Now, if I can just get the governor to mow my lawn so I can go fishing.

Bearing down

In their successful effort to sway the legislative committee reviewing the bear hunt regulations, the opponents stretched the truth like it was Gumby.

They petrified suburban representatives by spinning a tale of last year's hunt in New Jersey. A bear cub "stumbled from the woods with blood on its paws as horrified commuters watched," said Michael Markarian of the Fund for Animals.

The police charging documents, however, showed the bear was hit by a car and stumbled into the road. The maimed animal was put down by a hunter, who then illegally took the bear home.

Anti-hunters also trashed the status report on the bear population by DNR biologist Steve Bittner. Relying on a letter from Phillip Good, a California statistician, the Fund told lawmakers the DNR study was "half-baked" and "inappropriate and grossly in error."

After reading accounts of how his letter was used, Good e-mailed Bittner and the anti-hunting advocate who requested his help: "I think it essential to clarify my position. The field studies performed by Bittner and his colleagues are solidly grounded. Their work has created a baseline for future studies of the black bear population in Maryland."

What Good took issue with was using the study to draw conclusions about the size of the population.

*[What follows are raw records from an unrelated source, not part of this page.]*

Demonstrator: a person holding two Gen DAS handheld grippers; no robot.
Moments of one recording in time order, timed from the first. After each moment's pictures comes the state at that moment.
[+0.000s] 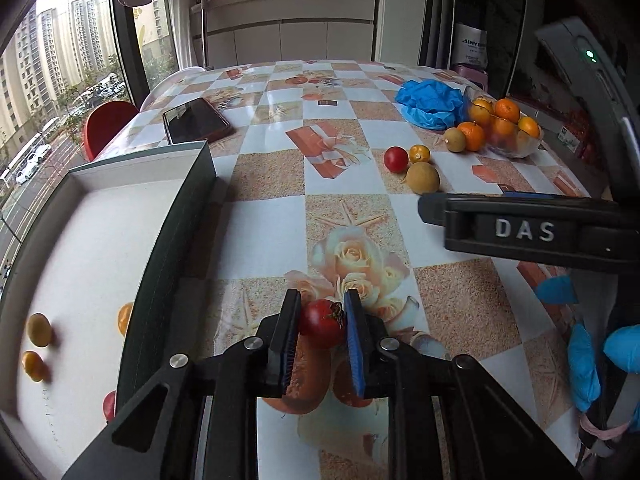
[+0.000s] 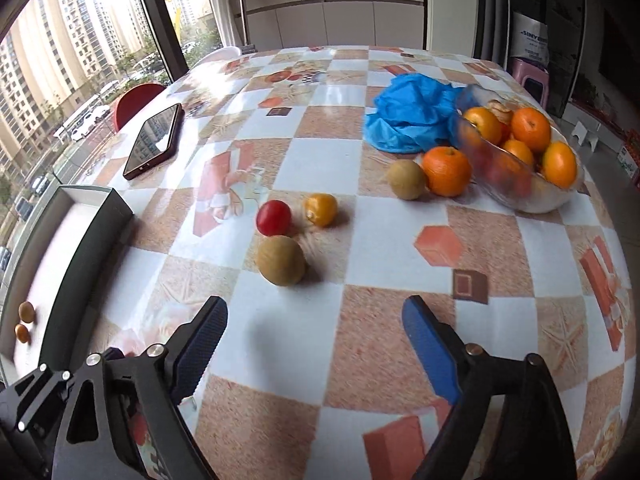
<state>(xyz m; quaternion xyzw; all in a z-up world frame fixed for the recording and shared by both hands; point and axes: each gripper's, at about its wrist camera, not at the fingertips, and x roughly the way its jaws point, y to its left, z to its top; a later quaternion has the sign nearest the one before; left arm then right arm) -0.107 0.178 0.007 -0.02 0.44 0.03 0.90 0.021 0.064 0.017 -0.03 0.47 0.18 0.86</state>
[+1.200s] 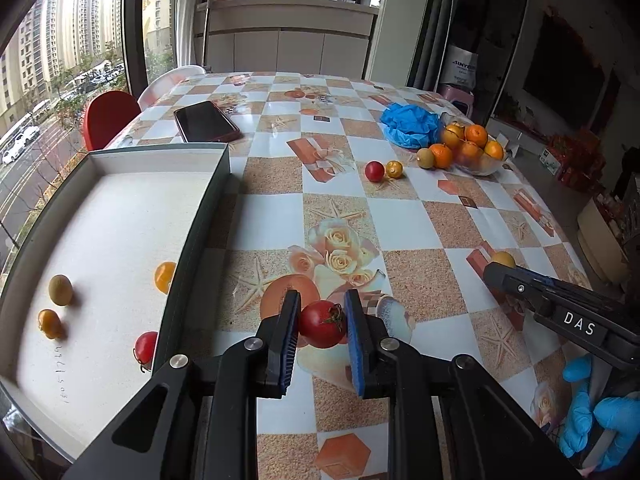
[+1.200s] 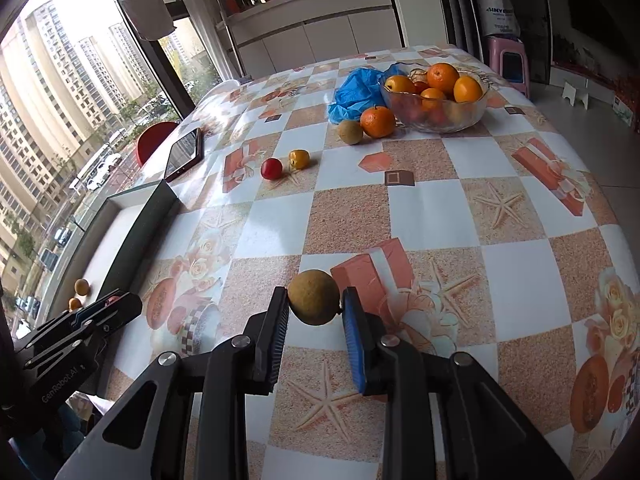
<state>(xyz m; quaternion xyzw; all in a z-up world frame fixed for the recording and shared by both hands) -0.154 0.188 0.040 -0.07 0.42 0.00 0.91 -0.076 -0.013 0.032 0.07 0.45 0.19 0.87</state>
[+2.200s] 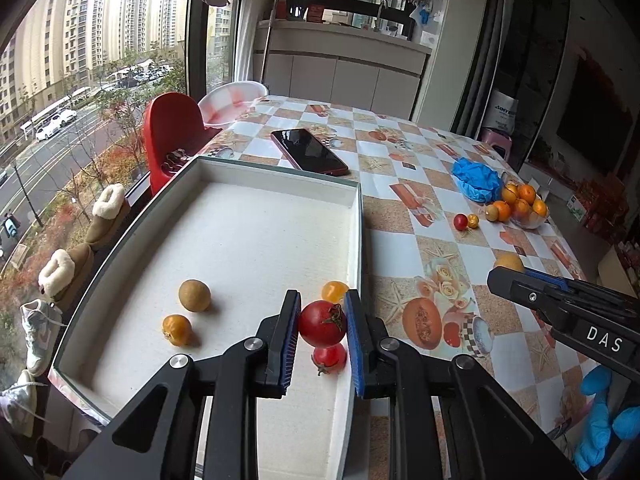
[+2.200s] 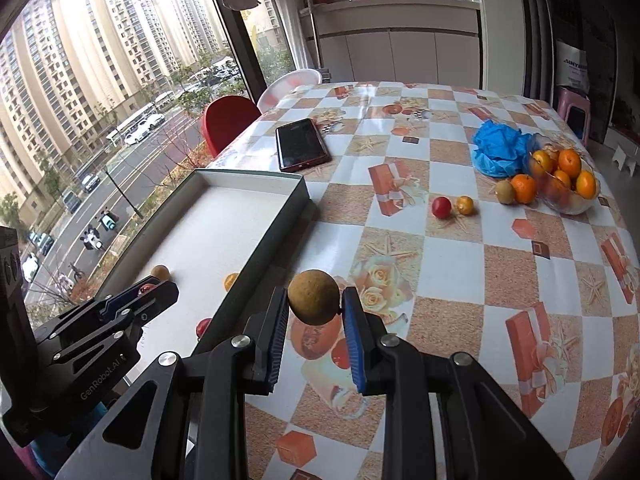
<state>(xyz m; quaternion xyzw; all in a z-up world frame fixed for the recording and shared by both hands) -0.195 0.293 0.061 -0.11 0.37 0.08 0.92 -0.103 0.129 0.085 -0.01 0.42 0.28 0.86</state>
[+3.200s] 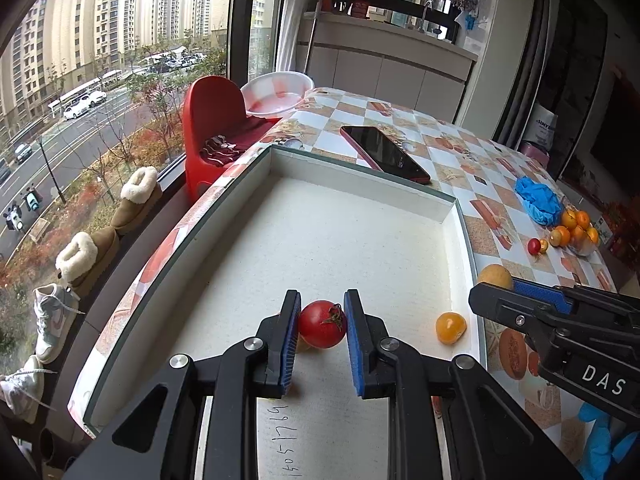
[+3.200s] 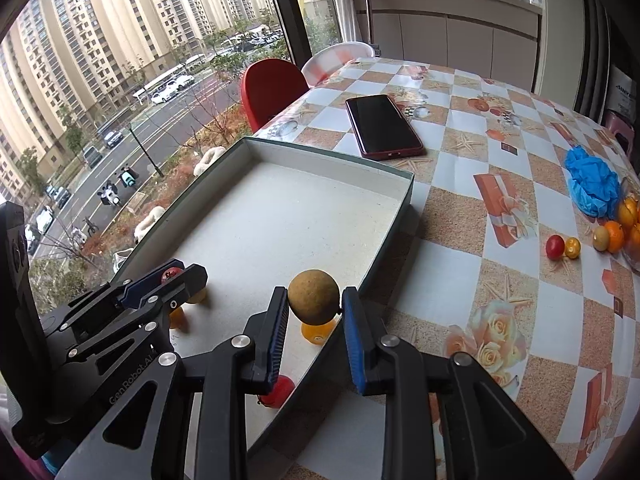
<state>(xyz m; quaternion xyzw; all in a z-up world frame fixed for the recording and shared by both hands) -0.176 0.364 0.035 -0.13 0.38 0.13 0.91 -0.081 0.232 0.061 -0.06 0.45 0.33 0.83</state>
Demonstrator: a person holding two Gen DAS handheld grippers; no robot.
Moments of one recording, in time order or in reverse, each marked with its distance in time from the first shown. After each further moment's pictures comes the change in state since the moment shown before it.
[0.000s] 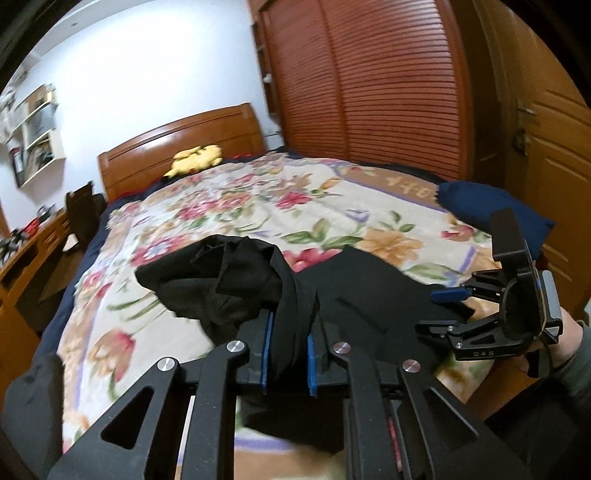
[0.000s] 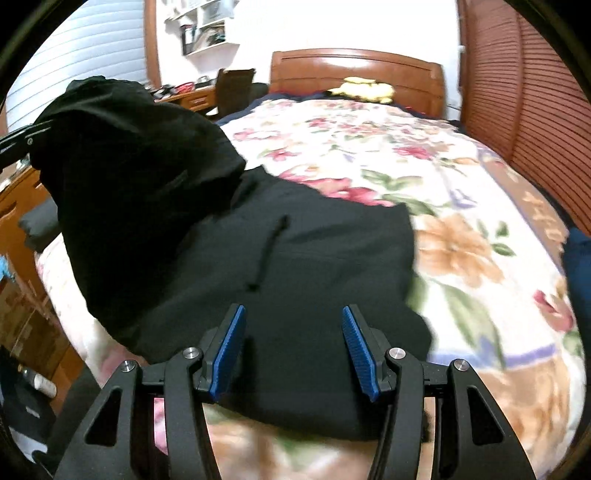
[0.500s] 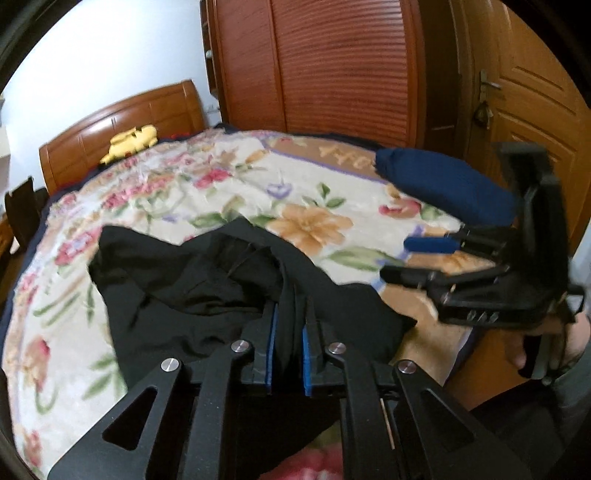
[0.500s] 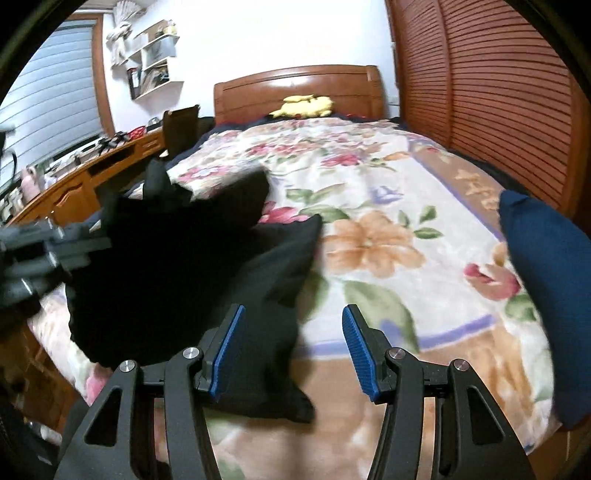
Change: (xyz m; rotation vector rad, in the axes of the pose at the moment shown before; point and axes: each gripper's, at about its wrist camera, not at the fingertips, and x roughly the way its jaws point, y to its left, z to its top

By the way, of the 2,372 applications for the black bear hunt lottery, 2,202 were made by Maryland residents.

In a sign that bodes well for the future of electronic hunting and fishing licenses, 1,371 people applied online and 1,001 called a phone center.

The 200 winners will be posted tomorrow on the DNR Web site, about the same time the Fund files for an injunction to block the hunt.